What you need to do ▸
Could you set down exactly the lines in the records below between the line holding "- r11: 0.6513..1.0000" and the line holding "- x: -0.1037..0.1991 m", inclusive?
──────── Material for this task
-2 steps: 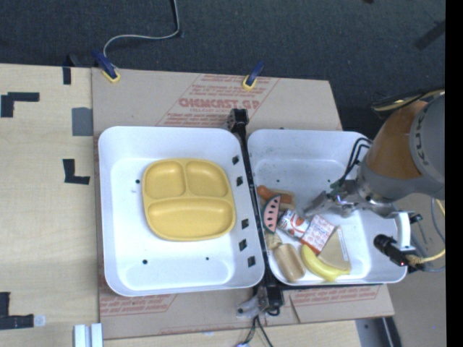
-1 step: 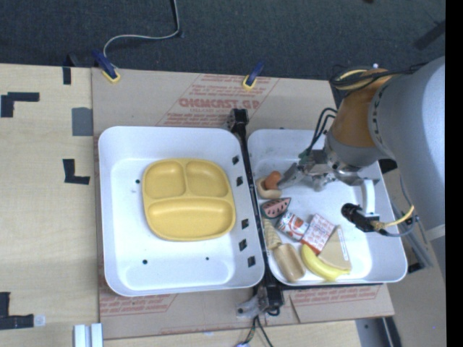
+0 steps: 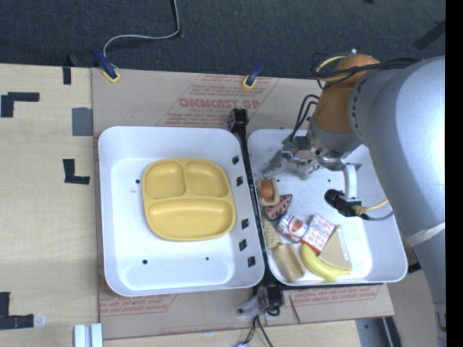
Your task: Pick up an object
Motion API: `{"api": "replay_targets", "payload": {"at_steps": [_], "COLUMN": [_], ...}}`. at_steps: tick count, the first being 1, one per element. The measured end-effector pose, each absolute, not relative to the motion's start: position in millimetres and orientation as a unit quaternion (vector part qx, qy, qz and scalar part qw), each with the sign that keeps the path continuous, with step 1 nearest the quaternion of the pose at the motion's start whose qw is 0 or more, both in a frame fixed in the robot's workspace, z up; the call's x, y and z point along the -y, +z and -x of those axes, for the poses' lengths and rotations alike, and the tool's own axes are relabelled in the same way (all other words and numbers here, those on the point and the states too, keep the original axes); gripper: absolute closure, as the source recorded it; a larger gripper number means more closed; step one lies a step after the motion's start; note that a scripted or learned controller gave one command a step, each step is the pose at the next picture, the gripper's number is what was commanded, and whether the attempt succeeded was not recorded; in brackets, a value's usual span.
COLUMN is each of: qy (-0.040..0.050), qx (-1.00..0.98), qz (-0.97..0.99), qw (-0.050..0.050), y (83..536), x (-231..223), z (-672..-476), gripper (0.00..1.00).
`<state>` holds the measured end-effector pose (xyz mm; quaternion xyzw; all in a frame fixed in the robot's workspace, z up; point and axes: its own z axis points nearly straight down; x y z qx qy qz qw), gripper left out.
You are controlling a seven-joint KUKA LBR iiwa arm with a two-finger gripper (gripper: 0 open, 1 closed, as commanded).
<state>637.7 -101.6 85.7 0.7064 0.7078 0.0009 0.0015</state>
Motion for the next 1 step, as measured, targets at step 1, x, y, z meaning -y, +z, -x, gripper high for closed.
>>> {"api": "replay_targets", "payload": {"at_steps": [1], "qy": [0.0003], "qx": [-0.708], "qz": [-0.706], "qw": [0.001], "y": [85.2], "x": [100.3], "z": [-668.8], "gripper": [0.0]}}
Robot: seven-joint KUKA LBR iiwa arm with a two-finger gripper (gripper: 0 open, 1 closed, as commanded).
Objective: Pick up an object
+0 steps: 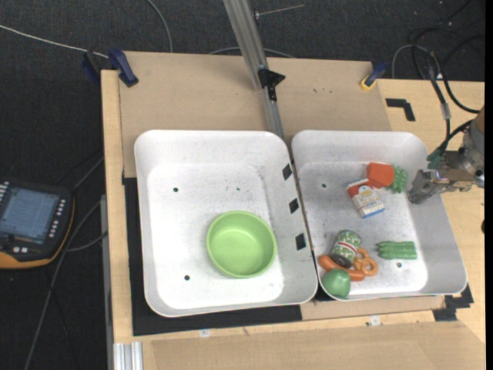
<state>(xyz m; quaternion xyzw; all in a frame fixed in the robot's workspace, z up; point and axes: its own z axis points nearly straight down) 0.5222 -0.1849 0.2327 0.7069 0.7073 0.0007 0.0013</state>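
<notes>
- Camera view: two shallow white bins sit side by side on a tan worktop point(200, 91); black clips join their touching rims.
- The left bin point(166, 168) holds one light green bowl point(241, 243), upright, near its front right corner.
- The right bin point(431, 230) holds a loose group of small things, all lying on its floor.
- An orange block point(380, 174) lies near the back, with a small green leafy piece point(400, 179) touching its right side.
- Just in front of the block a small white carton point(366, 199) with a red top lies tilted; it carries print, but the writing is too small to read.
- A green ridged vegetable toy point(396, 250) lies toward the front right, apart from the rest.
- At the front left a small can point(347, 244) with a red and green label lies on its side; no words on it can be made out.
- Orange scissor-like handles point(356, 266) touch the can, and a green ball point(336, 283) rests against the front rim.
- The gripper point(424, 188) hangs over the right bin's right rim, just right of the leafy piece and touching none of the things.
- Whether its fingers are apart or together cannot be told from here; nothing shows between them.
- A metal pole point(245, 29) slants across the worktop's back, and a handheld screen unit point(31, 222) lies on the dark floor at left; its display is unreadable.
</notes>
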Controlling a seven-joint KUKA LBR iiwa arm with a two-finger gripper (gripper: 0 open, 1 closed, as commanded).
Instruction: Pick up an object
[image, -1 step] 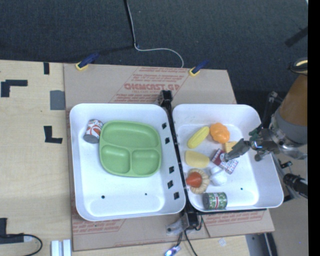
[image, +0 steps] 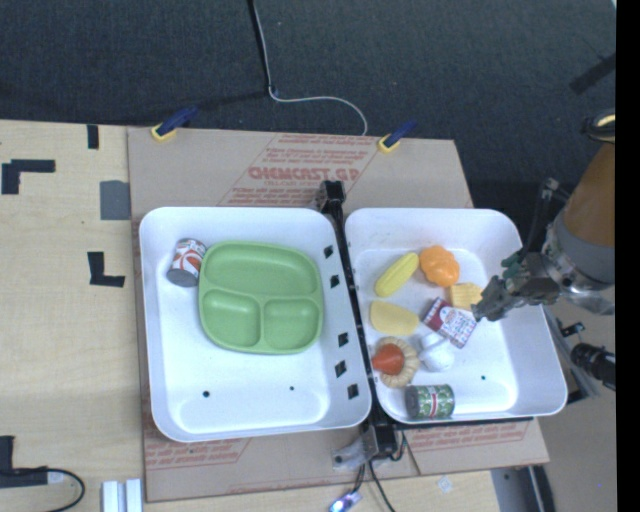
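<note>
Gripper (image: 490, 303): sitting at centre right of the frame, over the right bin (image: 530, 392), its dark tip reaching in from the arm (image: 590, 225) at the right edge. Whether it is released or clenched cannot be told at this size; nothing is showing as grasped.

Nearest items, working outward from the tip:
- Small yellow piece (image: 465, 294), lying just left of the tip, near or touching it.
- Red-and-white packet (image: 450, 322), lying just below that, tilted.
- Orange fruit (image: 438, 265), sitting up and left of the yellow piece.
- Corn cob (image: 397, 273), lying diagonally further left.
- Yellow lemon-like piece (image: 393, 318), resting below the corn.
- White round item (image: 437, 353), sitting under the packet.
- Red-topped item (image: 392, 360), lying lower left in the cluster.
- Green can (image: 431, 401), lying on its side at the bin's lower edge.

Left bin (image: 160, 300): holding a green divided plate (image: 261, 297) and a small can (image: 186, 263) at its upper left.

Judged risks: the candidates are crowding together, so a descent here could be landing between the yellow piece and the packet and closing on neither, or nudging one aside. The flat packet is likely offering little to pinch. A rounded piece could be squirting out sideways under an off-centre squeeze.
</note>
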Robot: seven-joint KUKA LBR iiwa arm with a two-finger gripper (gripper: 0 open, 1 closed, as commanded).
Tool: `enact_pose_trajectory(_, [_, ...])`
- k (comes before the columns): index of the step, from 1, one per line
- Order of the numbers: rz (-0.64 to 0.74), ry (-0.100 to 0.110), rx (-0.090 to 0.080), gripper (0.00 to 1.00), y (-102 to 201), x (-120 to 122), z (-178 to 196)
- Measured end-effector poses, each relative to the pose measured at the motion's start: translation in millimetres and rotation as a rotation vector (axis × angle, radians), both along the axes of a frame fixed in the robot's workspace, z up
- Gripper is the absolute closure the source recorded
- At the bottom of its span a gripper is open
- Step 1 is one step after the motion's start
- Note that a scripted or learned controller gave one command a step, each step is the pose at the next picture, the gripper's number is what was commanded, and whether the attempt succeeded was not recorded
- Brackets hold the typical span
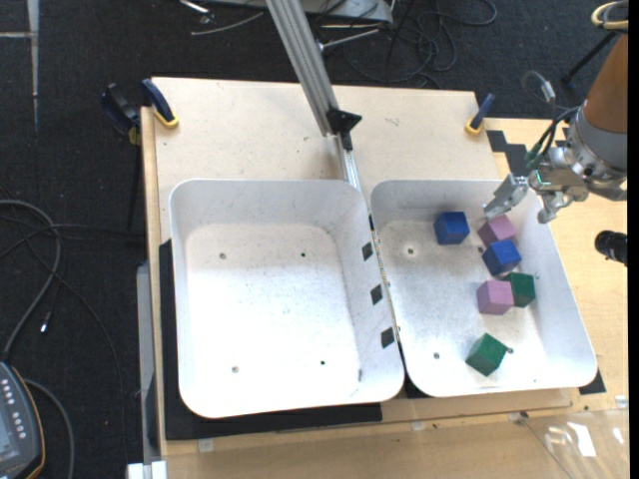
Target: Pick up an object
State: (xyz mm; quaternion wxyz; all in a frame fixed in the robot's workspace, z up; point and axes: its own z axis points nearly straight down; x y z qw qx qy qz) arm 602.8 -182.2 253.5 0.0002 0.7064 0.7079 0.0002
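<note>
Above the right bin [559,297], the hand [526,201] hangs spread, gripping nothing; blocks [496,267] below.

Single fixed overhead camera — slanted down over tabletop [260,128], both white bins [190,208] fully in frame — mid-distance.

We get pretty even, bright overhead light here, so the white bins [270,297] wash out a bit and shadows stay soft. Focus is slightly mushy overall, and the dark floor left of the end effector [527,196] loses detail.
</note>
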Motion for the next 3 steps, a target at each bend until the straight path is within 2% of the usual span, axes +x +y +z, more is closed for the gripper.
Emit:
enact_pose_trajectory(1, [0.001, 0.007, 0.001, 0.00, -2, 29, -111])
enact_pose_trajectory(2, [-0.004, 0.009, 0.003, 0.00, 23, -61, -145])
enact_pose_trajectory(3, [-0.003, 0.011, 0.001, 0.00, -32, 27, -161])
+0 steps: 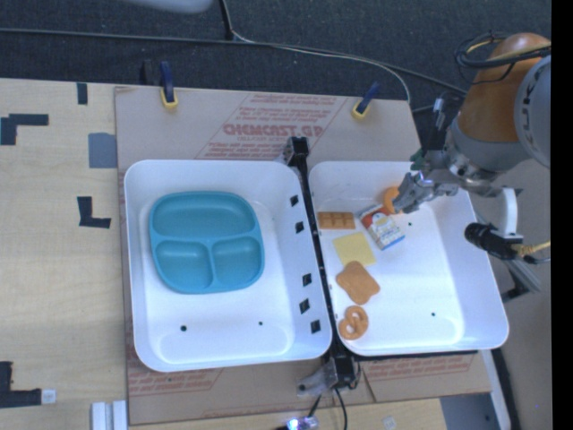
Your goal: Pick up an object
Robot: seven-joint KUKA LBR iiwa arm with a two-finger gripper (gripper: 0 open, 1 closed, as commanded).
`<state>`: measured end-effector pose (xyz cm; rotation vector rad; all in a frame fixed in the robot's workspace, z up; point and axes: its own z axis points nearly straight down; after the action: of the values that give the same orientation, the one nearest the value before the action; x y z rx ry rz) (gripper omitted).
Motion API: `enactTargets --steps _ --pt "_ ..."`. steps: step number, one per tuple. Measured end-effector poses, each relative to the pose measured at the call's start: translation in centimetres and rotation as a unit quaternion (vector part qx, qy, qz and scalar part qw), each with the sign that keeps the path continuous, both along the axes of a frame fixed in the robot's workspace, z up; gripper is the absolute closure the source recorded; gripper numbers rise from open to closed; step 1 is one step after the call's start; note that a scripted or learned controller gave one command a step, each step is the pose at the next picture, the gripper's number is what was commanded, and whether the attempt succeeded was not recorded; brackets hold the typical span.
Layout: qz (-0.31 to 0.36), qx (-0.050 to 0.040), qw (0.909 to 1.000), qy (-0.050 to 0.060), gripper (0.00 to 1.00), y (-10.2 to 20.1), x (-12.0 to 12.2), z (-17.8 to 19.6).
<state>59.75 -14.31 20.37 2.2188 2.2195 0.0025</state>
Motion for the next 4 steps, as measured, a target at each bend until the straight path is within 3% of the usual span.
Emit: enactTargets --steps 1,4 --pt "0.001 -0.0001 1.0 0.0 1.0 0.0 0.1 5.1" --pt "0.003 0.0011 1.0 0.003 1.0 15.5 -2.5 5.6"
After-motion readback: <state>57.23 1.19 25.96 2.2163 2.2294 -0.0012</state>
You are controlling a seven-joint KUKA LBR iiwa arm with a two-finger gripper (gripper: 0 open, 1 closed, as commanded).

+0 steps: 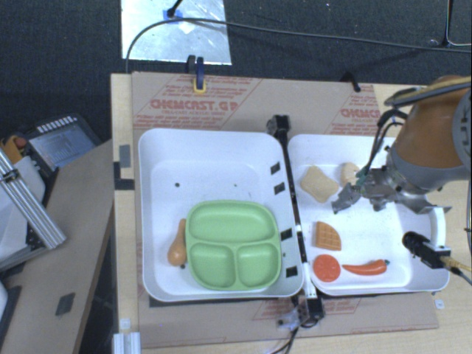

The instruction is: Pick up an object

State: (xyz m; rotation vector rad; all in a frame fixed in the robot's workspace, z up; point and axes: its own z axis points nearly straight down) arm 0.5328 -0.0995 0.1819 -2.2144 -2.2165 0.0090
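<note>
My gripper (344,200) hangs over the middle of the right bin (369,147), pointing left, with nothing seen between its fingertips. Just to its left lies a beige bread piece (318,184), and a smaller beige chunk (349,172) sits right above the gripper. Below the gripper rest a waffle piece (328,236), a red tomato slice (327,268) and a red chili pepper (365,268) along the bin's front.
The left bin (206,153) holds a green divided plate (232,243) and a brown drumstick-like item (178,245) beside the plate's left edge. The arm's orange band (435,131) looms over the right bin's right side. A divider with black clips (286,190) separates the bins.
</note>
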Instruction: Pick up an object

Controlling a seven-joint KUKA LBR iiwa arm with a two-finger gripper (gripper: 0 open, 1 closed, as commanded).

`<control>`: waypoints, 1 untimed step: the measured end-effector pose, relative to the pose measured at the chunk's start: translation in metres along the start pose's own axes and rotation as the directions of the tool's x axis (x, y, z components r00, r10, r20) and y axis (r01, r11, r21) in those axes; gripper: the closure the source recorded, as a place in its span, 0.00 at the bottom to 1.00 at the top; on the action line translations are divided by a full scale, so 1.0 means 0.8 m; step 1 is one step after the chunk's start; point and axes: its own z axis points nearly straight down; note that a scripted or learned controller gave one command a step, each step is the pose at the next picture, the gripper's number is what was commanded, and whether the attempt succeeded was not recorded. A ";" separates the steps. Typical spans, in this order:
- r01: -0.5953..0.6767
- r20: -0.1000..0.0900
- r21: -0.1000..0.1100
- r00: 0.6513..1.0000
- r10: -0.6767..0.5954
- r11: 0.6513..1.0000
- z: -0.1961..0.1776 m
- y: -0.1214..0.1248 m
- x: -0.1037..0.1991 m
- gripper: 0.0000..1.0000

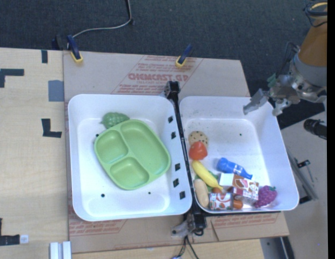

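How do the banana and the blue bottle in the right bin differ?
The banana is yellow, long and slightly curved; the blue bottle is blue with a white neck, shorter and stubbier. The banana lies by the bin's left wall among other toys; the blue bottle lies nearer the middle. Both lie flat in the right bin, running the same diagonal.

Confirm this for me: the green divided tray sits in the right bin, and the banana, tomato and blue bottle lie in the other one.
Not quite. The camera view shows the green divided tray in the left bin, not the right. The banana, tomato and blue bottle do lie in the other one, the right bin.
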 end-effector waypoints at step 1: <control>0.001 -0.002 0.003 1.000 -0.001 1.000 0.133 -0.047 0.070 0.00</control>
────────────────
Written answer ▸
- r11: 0.6513..1.0000
- z: -0.1961..0.1776 m
- y: -0.1214..0.1248 m
- x: -0.1037..0.1991 m

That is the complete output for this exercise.